Waste management is all about how to dispose of all the things you don’t want. Where most think Waste Management – FNG is thinking Sustainable Materials Management.

First Nation Growers believe everyone has the right to live and work in a clean environment. Because of remoteness and in some cases low incomes, many indigenous communities feel they have none to limited options to safely and securely improving their waste management and collection methods. FNG Community Garden Farming Co-op Facilities through our own commitment to each project sustainable materials management practices bring improvements to the health of the communities that we work within and the creation of a safer healthier place to live and work. Ultimately, the goal of our FNG recycling program is to maximize the recyclability of our own community garden farming Co-op materials.

Affluent societies often see it plainly as garbage or an environmental problem, but in many communities waste can be an important and flexible source of income and can provide raw material to many sectors of economy. One of our FNG goals is to remain technologically advanced in the best interest of the environment that includes providing innovative project technologies in waste management resources that we also make available to each and every First Nation and or Inuit community that we work with across Canada, creating a cohesive relationship between community, environment and each 4seasons garden farming co-op facility.

Composting is an important FNG sustainable waste management practice that converts any volume of accumulated organic waste into a usable product. When organic wastes are broken down by microorganisms in a heat-generating environment, waste volume is reduced, many harmful organisms are destroyed, and a useful, potentially marketable product is produced. Composting is a process by which organic wastes are broken down by microorganisms, generally bacteria and fungi, into simpler forms.

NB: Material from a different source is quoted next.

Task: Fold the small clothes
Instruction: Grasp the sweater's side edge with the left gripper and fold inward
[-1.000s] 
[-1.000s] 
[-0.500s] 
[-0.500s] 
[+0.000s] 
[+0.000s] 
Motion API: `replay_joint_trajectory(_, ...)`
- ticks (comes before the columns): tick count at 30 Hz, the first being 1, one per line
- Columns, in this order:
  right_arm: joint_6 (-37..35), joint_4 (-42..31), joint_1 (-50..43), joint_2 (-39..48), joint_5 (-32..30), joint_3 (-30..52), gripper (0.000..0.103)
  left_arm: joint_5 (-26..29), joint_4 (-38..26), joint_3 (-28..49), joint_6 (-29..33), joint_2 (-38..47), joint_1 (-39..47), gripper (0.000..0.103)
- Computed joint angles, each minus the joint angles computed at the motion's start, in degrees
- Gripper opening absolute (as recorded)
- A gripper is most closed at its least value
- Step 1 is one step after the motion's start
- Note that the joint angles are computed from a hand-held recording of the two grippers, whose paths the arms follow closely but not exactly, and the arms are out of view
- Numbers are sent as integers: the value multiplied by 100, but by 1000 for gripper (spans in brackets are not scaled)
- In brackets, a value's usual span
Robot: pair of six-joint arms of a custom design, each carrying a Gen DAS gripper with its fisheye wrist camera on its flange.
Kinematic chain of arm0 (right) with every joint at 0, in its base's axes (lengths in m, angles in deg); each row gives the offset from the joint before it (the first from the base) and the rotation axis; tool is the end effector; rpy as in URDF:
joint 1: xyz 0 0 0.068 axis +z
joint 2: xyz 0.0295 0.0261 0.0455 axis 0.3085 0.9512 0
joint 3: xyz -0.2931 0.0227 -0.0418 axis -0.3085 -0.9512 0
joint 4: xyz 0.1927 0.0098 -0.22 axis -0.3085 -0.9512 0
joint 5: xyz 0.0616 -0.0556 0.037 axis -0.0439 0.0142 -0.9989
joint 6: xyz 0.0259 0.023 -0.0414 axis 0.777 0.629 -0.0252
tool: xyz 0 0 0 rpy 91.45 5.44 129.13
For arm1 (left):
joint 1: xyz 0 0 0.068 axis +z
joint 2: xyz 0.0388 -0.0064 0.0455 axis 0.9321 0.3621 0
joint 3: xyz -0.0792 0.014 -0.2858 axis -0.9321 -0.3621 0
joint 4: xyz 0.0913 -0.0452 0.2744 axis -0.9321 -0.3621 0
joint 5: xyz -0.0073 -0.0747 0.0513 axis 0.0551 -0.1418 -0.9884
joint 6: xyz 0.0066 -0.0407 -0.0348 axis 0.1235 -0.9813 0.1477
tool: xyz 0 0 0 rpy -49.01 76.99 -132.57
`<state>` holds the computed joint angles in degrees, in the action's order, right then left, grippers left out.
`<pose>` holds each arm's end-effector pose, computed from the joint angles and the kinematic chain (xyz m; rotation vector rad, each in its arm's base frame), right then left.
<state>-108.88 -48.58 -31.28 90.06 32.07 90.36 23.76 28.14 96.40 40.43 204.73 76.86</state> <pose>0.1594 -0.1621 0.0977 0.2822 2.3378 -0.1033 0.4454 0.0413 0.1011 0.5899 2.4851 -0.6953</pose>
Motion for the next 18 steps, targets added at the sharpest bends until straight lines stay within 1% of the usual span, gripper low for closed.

The microorganisms use the carbon in the waste as an energy source. The degradation of the nitrogen- containing materials results in the breakdown of the original materials into a much more uniform product which can be used as a soil amendment that FNG makes use of in our vertical grow rooms. Advantages of composting include reduction of waste volume, elimination of heat-killed pests, and the generation of a beneficial and marketable materials. Adding compost to soil increases organic matter content. This, in turn, improves many soil characteristics and allows for the slow release of nutrients for crop use for subsequent years.

Recycling and waste management is implemented as a resource management system, not a waste management system. Today the approach that is considered a “best practice” is to view recyclables as commodities that are managed under a resource management system consistent with management frameworks such as “sustainable materials management” and “zero waste”.

FNG takes a collaborative approach. Community-Private Partnerships for service delivery is one of the proven approaches to resource management planning. The main objective of the program is to promote sustainable, self-supporting partnerships between each Community Garden Farm Co-op Facility and local indigenous governments to support the formation and operation of new enterprise-community co-operation in solid waste management and recycling systems. The main goal of the FNG Sustainable Materials Management program is to stimulate community co-operation and minimize negative effects of waste in indigenous communities; and improve the lives and livelihoods of Canada’s 1st peoples and the indigenous communities that we work with and in.